Department of Neurology, Beijing Chaoyang Hospital, Capital Medical University, No. 8 Gongti South Road, Chaoyang, Beijing, 100020, China.
Department of Neurology, Yishui People's Hospital, Linyi, Shandong, China.
BMC Neurol. 2024 Jan 2;24(1):6. doi: 10.1186/s12883-023-03517-8.
This study aimed to investigate the association between white matter hyperintensity (WMH) burden and pial collaterals in acute strokes caused by intracranial large artery occlusion treated with mechanical thrombectomy in the anterior circulation, focusing on stroke subtypes.
Consecutive patients undergoing mechanical thrombectomy between December 2019 and June 2022 were retrospectively screened. The Fazekas scale assessed WMH burden. Pial collaterals were categorized as either poor (0-2) or good (3-4) based on the Higashida score. A multivariable analysis was used to determine the relationship between WMH burden and pial collaterals. Subgroup analyses delved into associations stratified by stroke subtypes, namely cardioembolism (CE), tandem lesions (TLs), and intracranial atherosclerosis (ICAS).
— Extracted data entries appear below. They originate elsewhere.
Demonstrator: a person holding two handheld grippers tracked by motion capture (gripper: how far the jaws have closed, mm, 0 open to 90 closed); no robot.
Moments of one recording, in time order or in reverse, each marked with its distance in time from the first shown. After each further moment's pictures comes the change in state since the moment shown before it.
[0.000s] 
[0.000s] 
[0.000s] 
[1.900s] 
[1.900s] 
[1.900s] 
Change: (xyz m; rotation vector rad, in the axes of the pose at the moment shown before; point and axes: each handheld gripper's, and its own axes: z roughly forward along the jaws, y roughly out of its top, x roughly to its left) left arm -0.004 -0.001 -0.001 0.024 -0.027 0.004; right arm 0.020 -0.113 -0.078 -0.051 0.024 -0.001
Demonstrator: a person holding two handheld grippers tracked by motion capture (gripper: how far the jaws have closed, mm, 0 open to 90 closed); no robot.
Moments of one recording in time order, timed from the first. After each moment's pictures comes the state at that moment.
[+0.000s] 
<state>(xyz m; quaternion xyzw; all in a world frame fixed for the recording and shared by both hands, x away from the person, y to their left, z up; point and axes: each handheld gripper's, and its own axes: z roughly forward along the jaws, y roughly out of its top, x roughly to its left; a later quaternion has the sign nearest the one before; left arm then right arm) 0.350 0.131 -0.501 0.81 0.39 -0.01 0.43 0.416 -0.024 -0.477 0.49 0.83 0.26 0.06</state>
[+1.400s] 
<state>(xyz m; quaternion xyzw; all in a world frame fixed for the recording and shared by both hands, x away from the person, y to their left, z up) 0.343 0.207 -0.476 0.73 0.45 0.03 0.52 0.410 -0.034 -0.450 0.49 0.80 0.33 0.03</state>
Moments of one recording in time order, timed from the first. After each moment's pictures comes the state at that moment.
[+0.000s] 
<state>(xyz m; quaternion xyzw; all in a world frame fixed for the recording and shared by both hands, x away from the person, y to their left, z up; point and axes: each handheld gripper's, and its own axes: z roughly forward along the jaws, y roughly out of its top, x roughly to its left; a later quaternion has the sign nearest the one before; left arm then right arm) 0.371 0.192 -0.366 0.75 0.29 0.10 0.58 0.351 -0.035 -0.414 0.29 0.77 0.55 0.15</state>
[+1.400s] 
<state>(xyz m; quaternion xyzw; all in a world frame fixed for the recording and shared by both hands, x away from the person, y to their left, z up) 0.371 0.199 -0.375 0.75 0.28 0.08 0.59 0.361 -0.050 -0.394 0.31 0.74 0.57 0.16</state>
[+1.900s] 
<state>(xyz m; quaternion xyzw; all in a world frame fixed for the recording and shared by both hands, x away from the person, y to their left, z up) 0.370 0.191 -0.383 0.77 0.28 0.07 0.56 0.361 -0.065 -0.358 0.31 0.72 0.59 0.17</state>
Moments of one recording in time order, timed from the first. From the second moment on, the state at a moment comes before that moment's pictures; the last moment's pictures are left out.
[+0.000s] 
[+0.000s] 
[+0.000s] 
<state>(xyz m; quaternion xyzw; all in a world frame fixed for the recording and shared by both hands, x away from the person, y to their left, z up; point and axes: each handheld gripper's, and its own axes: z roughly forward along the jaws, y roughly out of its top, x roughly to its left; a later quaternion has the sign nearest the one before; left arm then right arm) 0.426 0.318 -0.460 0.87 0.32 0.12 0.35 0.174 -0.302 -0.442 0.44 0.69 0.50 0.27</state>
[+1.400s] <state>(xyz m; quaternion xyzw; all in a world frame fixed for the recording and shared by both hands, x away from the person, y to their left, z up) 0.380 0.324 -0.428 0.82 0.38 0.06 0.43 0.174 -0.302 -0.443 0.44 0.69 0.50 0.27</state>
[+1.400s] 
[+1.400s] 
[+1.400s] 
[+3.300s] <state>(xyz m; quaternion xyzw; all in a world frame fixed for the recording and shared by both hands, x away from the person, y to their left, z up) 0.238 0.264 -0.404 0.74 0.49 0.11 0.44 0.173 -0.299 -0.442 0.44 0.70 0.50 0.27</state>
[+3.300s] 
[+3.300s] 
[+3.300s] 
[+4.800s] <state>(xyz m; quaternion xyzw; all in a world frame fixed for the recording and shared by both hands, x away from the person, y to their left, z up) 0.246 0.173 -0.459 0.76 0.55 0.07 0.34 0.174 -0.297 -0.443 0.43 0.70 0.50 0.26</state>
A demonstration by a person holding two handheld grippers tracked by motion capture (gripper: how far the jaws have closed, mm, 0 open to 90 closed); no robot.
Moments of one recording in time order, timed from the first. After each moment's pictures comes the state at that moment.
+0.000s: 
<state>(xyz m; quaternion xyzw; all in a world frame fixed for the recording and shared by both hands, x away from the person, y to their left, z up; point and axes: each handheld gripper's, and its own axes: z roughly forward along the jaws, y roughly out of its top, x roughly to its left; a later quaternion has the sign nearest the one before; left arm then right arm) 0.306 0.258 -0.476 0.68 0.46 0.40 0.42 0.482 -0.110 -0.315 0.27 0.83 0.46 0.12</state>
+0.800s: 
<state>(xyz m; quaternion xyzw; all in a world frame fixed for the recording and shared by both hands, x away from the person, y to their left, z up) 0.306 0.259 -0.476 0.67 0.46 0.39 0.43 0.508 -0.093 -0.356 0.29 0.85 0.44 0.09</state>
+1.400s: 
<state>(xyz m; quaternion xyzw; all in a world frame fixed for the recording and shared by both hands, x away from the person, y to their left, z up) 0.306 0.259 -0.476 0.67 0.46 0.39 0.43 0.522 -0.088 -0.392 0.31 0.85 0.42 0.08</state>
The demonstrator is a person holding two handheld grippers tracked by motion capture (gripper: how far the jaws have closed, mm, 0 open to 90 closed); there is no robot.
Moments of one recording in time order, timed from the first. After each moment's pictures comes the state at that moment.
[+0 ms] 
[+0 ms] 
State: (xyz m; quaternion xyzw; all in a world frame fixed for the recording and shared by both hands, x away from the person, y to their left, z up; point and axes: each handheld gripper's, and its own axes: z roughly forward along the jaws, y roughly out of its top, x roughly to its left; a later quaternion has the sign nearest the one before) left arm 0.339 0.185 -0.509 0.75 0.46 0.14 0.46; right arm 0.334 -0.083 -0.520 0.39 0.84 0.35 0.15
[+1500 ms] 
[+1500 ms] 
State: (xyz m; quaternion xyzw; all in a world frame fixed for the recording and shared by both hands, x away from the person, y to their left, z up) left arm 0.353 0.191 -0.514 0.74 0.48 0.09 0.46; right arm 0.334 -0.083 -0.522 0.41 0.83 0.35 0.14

Of the 573 patients included, 274 (47.8%) demonstrated poor pial collaterals. Multivariable regression indicated a strong association between extensive WMH burden (Fazekas score of 3-6) and poor collaterals [adjusted OR 3.04, 95% CI 1.70-5.46, P < 0.001]. Additional independent predictors of poor collaterals encompassed ICAS-related occlusion (aOR 0.26, 95% CI 0.09-0.76, P = 0.014), female sex (aOR 0.63, 95% CI 0.41-0.96, P = 0.031), and baseline Alberta Stroke Program Early Computed Tomography scores (aOR 0.80, 95% CI 0.74-0.88, P < 0.001). Notably, an interaction between extensive WMH burden and stroke subtypes was observed in predicting poor collaterals (P = 0.001), being pronounced for CE (adjusted OR 2.30, 95% CI 1.21-4.37) and TLs (adjusted OR 5.09, 95% CI 2.32-11.16), but was absent in ICAS (adjusted OR 1.24, 95% CI 0.65-2.36).
Among patients treated with mechanical thrombectomy for anterior circulation large artery occlusion, extensive WMH burden correlates with poor pial collaterals in embolic occlusion cases (CE and TLs), but not in ICAS-related occlusion.
本研究旨在探讨机械血栓切除术后前循环颅内大血管闭塞性急性卒中患者的脑白质高信号(WMH)负担与软脑膜侧支循环之间的关系,并关注卒中亚型。
回顾性筛选了 2019 年 12 月至 2022 年 6 月期间接受机械血栓切除术的连续患者。采用 Fazekas 量表评估 WMH 负担。根据 Higashida 评分,将软脑膜侧支循环分为差(0-2)或好(3-4)。采用多变量分析确定 WMH 负担与软脑膜侧支循环之间的关系。亚组分析深入探讨了根据卒中亚型(心源性栓塞、串联病变和颅内动脉粥样硬化)分层的相关性。
573 例患者中,274 例(47.8%)软脑膜侧支循环较差。多变量回归表明,广泛的 WMH 负担(Fazekas 评分 3-6)与软脑膜侧支循环不良密切相关[调整后的 OR 3.04,95%CI 1.70-5.46,P<0.001]。软脑膜侧支循环不良的其他独立预测因素包括与颅内动脉粥样硬化相关的闭塞(aOR 0.26,95%CI 0.09-0.76,P=0.014)、女性(aOR 0.63,95%CI 0.41-0.96,P=0.031)和基线 Alberta 卒中项目早期计算机断层扫描评分(aOR 0.80,95%CI 0.74-0.88,P<0.001)。值得注意的是,在预测软脑膜侧支循环不良时,WMH 负担广泛与卒中亚型之间存在交互作用(P=0.001),在心源性栓塞和串联病变中更为显著(调整后的 OR 2.30,95%CI 1.21-4.37 和调整后的 OR 5.09,95%CI 2.32-11.16),而在颅内动脉粥样硬化中则不存在(调整后的 OR 1.24,95%CI 0.65-2.36)。
在前循环大血管闭塞性急性卒中患者中,机械血栓切除术后,广泛的 WMH 负担与栓塞性闭塞(心源性栓塞和串联病变)患者的软脑膜侧支循环较差相关,但与颅内动脉粥样硬化相关的闭塞无关。